Offsets stored in Zookeeper or Kafka?
Older versions of Kafka (pre 0.9) store offsets in ZK only, while newer version of Kafka, by default store offsets in an internal Kafka topic called __consumer_offsets
(newer version might still commit to ZK though).
The advantage of committing offsets to the broker is, that the consumer does not depend on ZK and thus clients only need to talk to brokers which simplifies the overall architecture. Also, for large deployments with a lot of consumers, ZK can become a bottleneck while Kafka can handle this load easily (committing offsets is the same thing as writing to a topic and Kafka scales very well here -- in fact, by default __consumer_offsets
is created with 50 partitions IIRC).
I am not familiar with NodeJS or kafka-node -- it depend on the client implementation how offsets are committed.
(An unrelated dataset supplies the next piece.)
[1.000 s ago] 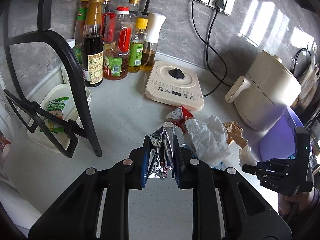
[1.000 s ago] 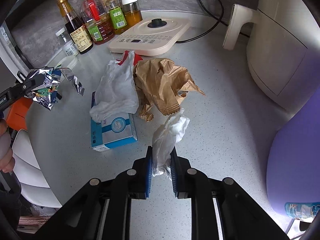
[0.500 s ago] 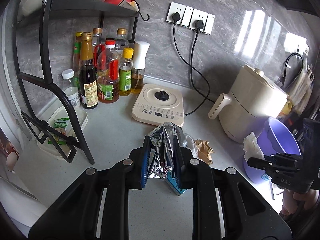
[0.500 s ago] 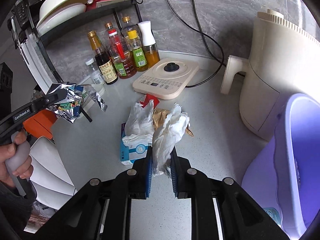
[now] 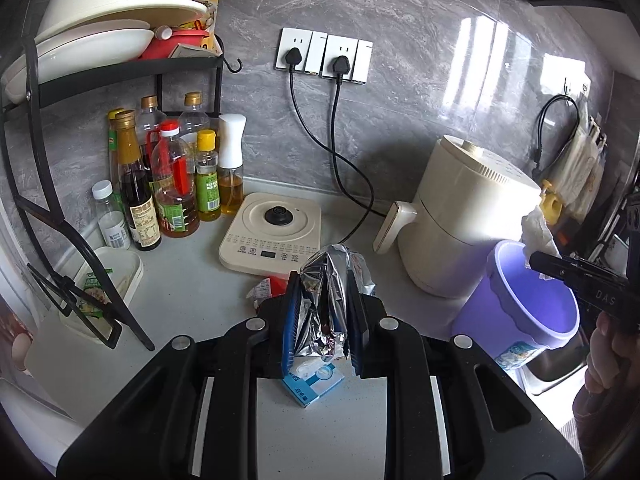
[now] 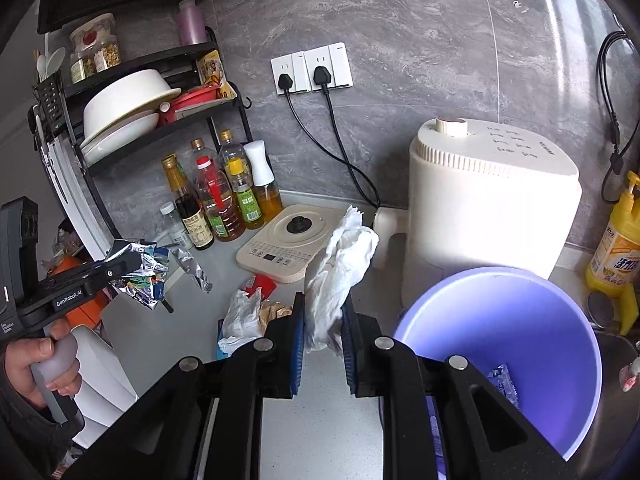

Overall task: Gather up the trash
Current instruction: 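Carry both items over the purple bucket and open both grippers to drop them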

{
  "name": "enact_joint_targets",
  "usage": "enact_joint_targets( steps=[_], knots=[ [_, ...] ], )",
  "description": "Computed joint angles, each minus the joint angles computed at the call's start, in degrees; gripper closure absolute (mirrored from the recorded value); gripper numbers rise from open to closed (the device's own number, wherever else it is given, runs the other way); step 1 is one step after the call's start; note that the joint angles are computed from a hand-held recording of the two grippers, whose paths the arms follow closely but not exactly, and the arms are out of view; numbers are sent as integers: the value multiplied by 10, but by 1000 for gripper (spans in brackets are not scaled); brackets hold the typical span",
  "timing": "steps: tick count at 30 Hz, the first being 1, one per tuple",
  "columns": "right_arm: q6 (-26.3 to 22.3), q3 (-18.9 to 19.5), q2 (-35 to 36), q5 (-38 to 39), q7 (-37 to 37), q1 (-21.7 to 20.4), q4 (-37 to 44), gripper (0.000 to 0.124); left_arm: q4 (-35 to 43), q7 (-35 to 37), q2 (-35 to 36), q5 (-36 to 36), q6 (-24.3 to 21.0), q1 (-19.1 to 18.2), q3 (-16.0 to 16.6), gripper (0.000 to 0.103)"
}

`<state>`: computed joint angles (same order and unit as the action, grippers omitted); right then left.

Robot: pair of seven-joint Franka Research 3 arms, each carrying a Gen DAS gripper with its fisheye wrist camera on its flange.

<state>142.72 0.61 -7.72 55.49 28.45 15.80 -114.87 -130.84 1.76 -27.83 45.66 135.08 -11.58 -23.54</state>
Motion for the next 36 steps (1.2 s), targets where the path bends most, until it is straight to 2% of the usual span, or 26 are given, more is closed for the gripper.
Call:
enact_joint_targets(
  steps=[2, 4, 5, 6, 13, 23, 28, 32, 36],
  knots=[
    [2, -7, 1, 5, 4, -7, 6, 104, 15, -1, 15, 8, 3, 2, -5, 82],
    [26, -11, -4, 19, -9, -11, 2, 93, 30, -3, 31, 17, 8, 3, -8, 82],
    [36, -14, -8, 39, -29, -11, -3, 74, 37, -4, 39, 22, 10, 3, -9, 82],
    [45, -18, -13, 57, -46, -11, -7, 67, 47, -3, 49, 28, 11, 2, -11, 82],
    [41, -34, -18, 52, -37, -35, -10, 59, 119, -8, 122, 81, 27, -14, -11, 82],
    [43, -58, -21, 42, -26, -73, -15, 56, 248, 31, 254, 123, 63, -72, 23, 82],
    [39, -71, -25, 60, -45, -88, -23, 55, 335, 91, 329, 116, 63, -114, 46, 82],
    [19, -82, -36, 98, -90, -95, -34, 53, 396, 135, 379, 99, 67, -146, 66, 82],
    [14, -82, -35, 94, -86, -104, -39, 53, 437, 164, 412, 81, 75, -173, 86, 79]
  ],
)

Long story short: if you use brokers 0.10.1.0
you could commit offsets to topic __consumer_offsets
. But it depends on your client, if it implements this protocol.
In more detail, it depends on your broker and client version (and which consumer API you are using), because older clients can talk to newer brokers. First, you need to have broker and client version 0.9
or larger to be able to write offsets into the Kafka topics. But if an older client is connecting to a 0.9
broker, it will still commit offsets to ZK.
For Java consumers:
It depends what consumer are using: Before 0.9 there are two "old consumer" namely "high level consumer" and "low level consumer". Both, commit offsets directly to ZK. Since 0.9
, both consumers got merged into single consumer, called "new consumer" (it basically unifies low level and high level API of both old consumers -- this means, in 0.9
there a three types of consumers). The new consumer commits offset to the brokers (ie, the internal Kafka topic)
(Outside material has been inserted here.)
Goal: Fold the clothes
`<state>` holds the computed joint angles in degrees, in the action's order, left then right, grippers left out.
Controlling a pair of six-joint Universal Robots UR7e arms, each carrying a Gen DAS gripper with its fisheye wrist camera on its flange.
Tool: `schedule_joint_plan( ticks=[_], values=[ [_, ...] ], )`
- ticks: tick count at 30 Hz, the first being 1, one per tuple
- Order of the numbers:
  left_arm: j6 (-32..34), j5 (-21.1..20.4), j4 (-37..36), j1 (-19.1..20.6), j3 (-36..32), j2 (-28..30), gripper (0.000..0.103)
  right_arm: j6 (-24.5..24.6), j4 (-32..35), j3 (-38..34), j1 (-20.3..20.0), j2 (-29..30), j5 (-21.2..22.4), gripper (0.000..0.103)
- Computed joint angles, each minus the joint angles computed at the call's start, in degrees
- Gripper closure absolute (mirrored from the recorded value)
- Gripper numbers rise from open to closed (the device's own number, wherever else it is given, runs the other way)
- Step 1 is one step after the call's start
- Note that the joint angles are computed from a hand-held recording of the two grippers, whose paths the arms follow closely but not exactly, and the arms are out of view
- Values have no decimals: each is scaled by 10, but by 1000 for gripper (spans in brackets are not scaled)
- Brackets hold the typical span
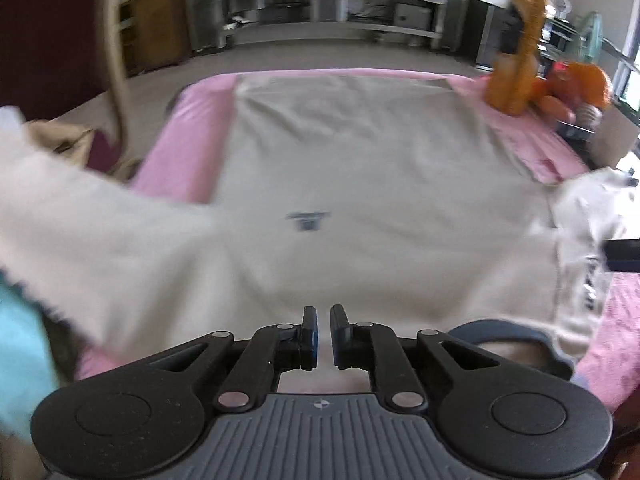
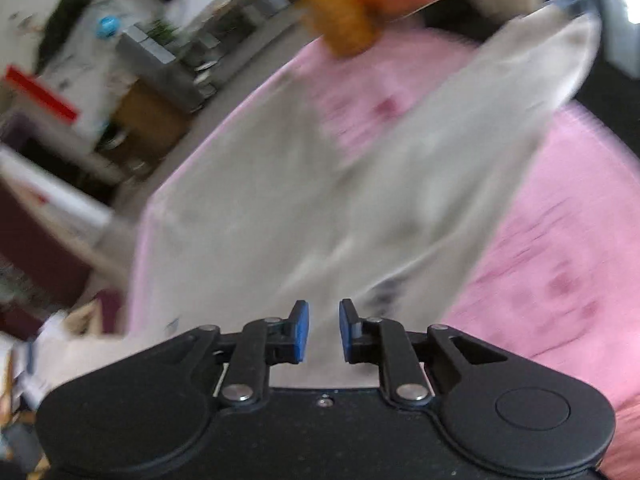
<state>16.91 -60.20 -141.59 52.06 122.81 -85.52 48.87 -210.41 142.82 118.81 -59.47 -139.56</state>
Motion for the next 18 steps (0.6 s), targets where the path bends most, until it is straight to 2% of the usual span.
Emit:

To make upgrading easier, there is also the possibility to "double commit" offsets using old consumer (as of 0.9
). If you enable this via dual.commit.enabled
, offsets are committed to ZK and the __consumer_offsets
topic. This allows you to switch from old consumer API to new consumer API while moving you offsets from ZK to __consumer_offsets
topic.
It all depends on which consumer you're using. You should choose the right consumer based on your Kafka version.
for version 0.8
brokers use the HighLevelConsumer
. The offsets for your groups are stored in zookeeper.
For brokers 0.9
and higher you should use the new ConsumerGroup
. The offsets are stored with kafka brokers.
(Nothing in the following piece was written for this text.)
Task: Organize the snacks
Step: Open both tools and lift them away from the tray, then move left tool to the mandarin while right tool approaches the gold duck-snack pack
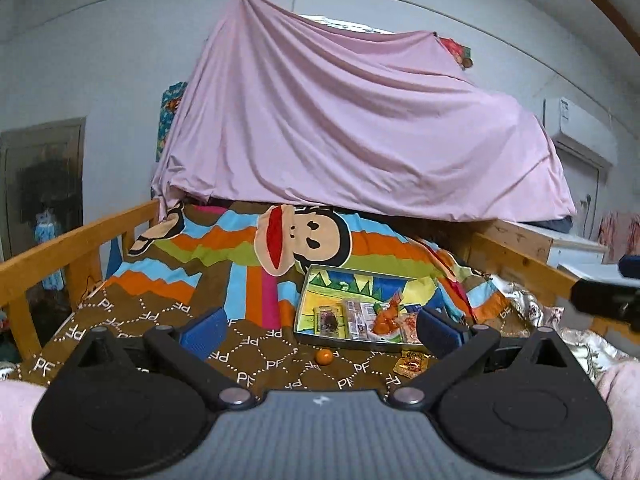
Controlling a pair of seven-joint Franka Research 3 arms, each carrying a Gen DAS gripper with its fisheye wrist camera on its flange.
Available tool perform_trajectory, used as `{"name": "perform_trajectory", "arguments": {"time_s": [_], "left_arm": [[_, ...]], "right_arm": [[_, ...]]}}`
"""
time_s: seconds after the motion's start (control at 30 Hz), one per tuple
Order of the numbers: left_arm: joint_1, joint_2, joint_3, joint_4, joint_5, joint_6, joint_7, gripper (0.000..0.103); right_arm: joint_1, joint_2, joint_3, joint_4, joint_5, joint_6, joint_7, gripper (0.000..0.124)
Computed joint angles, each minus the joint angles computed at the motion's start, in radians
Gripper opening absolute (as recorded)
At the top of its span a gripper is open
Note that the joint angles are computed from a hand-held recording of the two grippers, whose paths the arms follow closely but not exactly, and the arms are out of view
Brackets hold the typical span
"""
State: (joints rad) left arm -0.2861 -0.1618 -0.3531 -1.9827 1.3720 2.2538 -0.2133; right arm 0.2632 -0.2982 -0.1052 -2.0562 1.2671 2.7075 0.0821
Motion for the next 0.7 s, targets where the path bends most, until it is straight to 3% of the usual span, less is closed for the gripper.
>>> {"name": "perform_trajectory", "arguments": {"time_s": [0.17, 0.43, 0.7], "left_arm": [[-0.001, 0.051, 0.024, 0.017, -0.046, 0.047, 0.083, 0.103], [0.021, 0.159, 0.094, 0.09, -0.246, 0.122, 0.261, 0.103], [0.014, 0.326, 0.153, 0.265, -0.343, 0.097, 0.487, 0.103]], "right_arm": [[-0.029, 0.059, 0.022, 0.009, -0.127, -0.004, 0.116, 0.102], [-0.073, 0.277, 0.075, 0.155, -0.336, -0.018, 0.334, 0.102], [-0.13, 0.532, 0.135, 0.397, -0.493, -0.08, 0.525, 0.102]]}}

Keep in mind that HighLevelConsumer
will still work with versions past 0.8 but they have been deprecated in 0.10.1
and support will probably go away soon. The ConsumerGroup
has rolling migration options to help move from HighLevelConsumer
if you were committed to using it.
Offsets in Kafka are stored as messages in a separate topic named '__consumer_offsets' . Each consumer commits a message into the topic at periodic intervals in latest versions of kafka.